What the task asks: Reproduce exactly, and only, the lines running from the start of the entries below to the line containing "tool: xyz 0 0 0".

Materials provided:
:::
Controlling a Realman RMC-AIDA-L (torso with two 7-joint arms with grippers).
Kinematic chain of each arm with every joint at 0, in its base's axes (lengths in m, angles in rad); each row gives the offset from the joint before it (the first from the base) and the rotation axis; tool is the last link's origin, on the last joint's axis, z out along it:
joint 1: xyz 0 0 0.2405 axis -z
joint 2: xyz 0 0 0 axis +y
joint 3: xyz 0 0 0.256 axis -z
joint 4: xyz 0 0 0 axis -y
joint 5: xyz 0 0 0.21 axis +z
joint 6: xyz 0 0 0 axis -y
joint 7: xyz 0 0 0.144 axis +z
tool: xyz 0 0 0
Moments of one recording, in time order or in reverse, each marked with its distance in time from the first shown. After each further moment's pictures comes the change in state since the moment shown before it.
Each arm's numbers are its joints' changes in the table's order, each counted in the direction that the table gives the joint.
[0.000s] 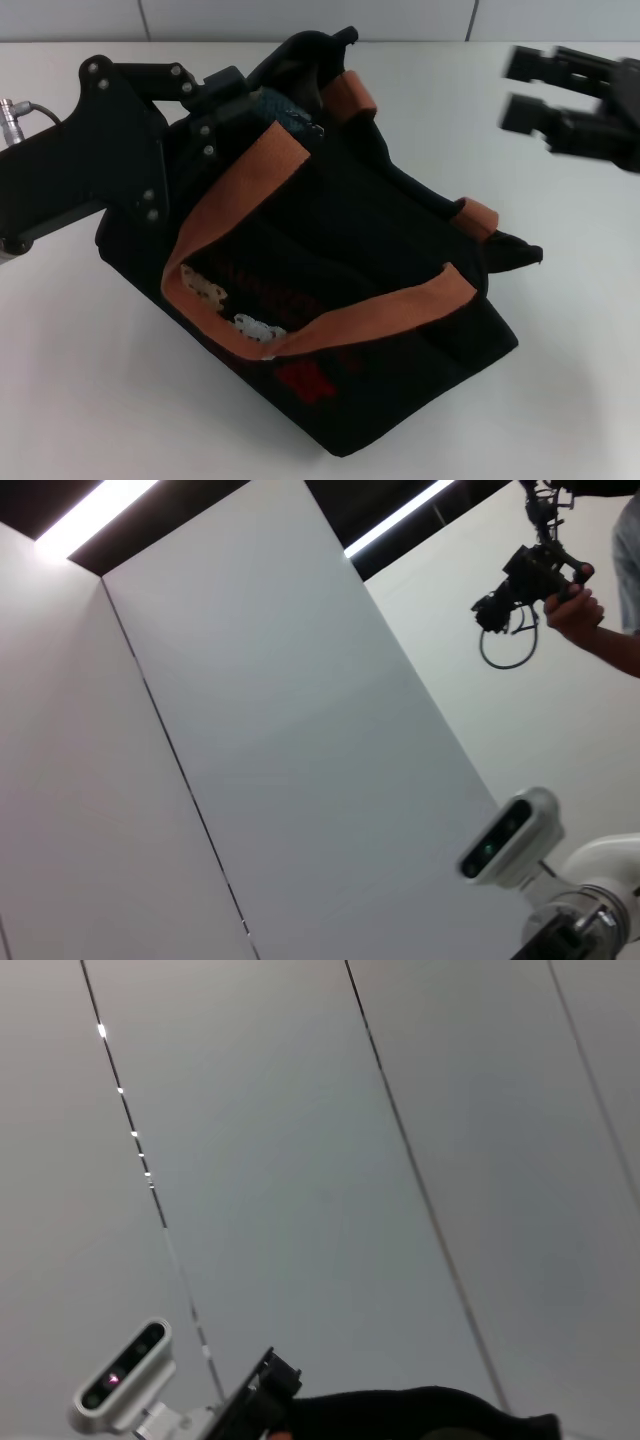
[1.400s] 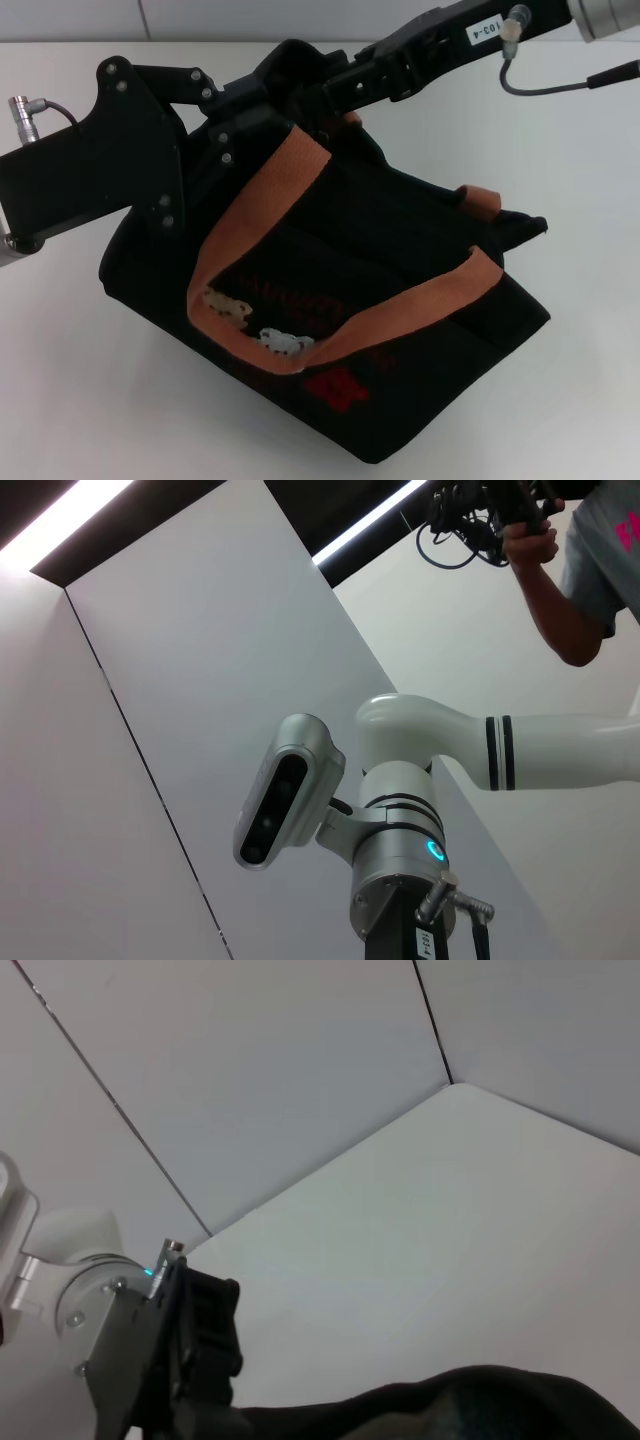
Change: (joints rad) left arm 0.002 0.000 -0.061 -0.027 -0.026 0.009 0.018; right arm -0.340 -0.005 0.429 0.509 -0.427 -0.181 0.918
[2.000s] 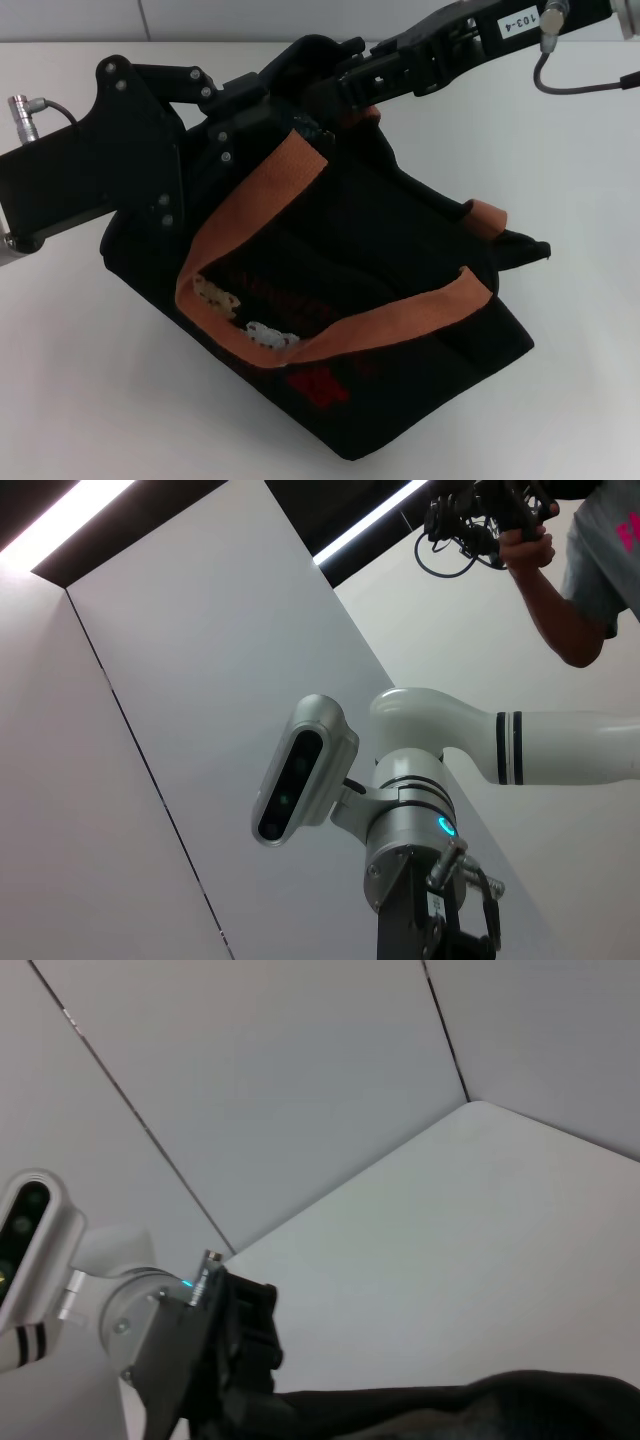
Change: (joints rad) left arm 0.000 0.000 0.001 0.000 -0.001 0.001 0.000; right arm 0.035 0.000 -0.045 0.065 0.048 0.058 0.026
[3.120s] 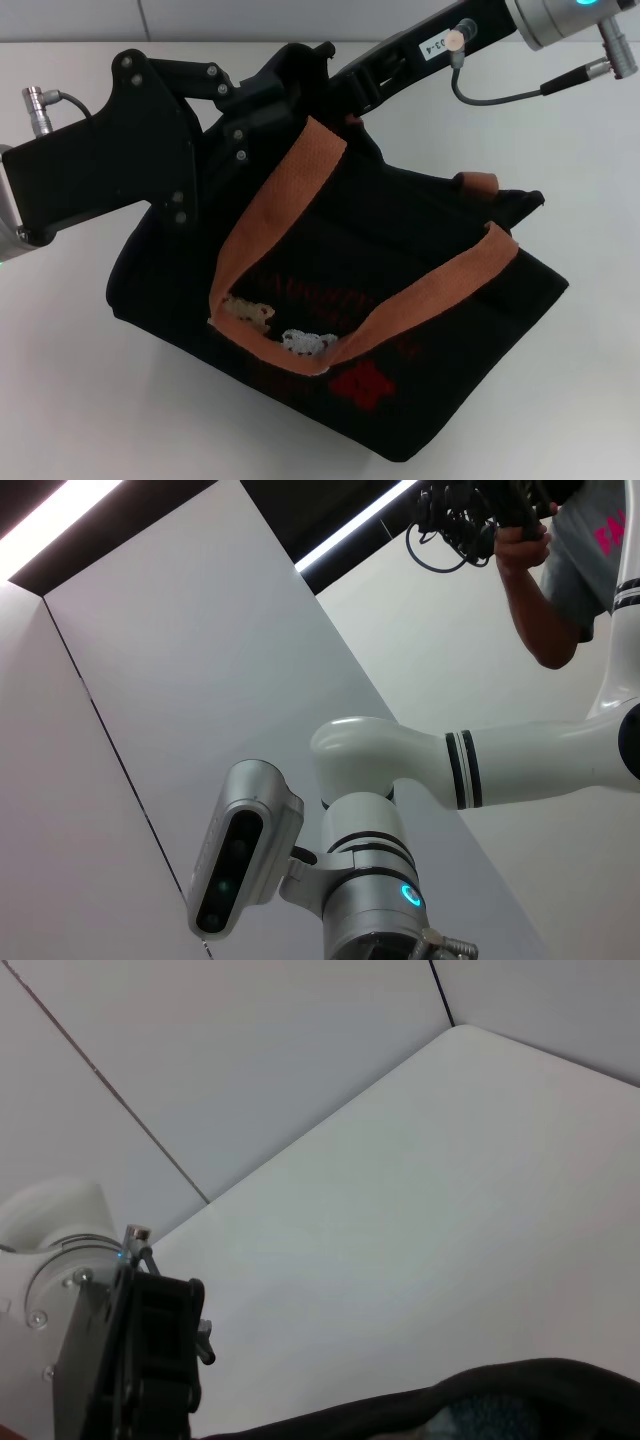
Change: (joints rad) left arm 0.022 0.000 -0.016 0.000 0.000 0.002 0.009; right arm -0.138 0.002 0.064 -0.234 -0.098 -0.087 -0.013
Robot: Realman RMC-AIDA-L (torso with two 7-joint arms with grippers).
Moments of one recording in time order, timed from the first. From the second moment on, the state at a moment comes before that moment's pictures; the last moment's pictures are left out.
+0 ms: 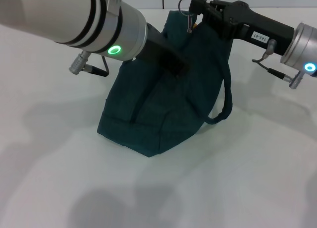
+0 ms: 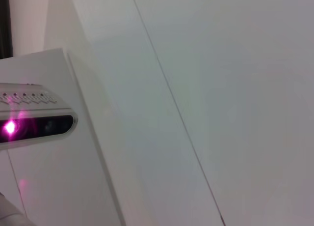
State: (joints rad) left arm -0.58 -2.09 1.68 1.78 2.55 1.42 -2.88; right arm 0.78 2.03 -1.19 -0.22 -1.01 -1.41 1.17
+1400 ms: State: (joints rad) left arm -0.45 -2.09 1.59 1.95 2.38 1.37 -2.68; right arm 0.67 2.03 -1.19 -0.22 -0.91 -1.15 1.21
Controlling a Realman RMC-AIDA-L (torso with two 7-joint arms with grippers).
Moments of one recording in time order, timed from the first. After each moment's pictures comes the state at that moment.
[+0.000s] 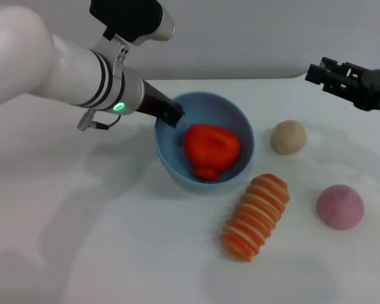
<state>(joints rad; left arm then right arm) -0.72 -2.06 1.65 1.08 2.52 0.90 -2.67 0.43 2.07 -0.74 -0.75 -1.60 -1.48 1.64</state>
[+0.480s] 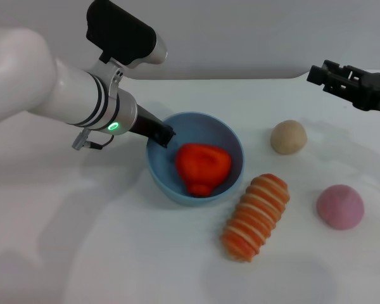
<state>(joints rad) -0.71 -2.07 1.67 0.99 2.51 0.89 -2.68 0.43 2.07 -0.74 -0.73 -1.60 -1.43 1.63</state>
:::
Answer section:
Controlling a Realman RMC-AIDA-L (torso with two 7-joint arms with grippers).
Kinematic chain of each arm with every joint at 0, in its base's axes (lengths in m, angles in rad); each row gives the offset from the joint before it (the first from the base) and the rotation axis; tool is the last link's origin, on the last joint's axis, z out along it:
joint 1: xyz 0 0 0.2405 axis -z
joint 2: xyz 0 0 0 axis +y
joint 3: xyz 0 0 0.256 axis -z
joint 4: xyz 0 0 0 axis -y
joint 5: xyz 0 0 0.21 axis +z
joint 6: xyz 0 0 0 axis -y
joint 7: xyz 0 0 0.144 axis +z
tool: xyz 0 0 0

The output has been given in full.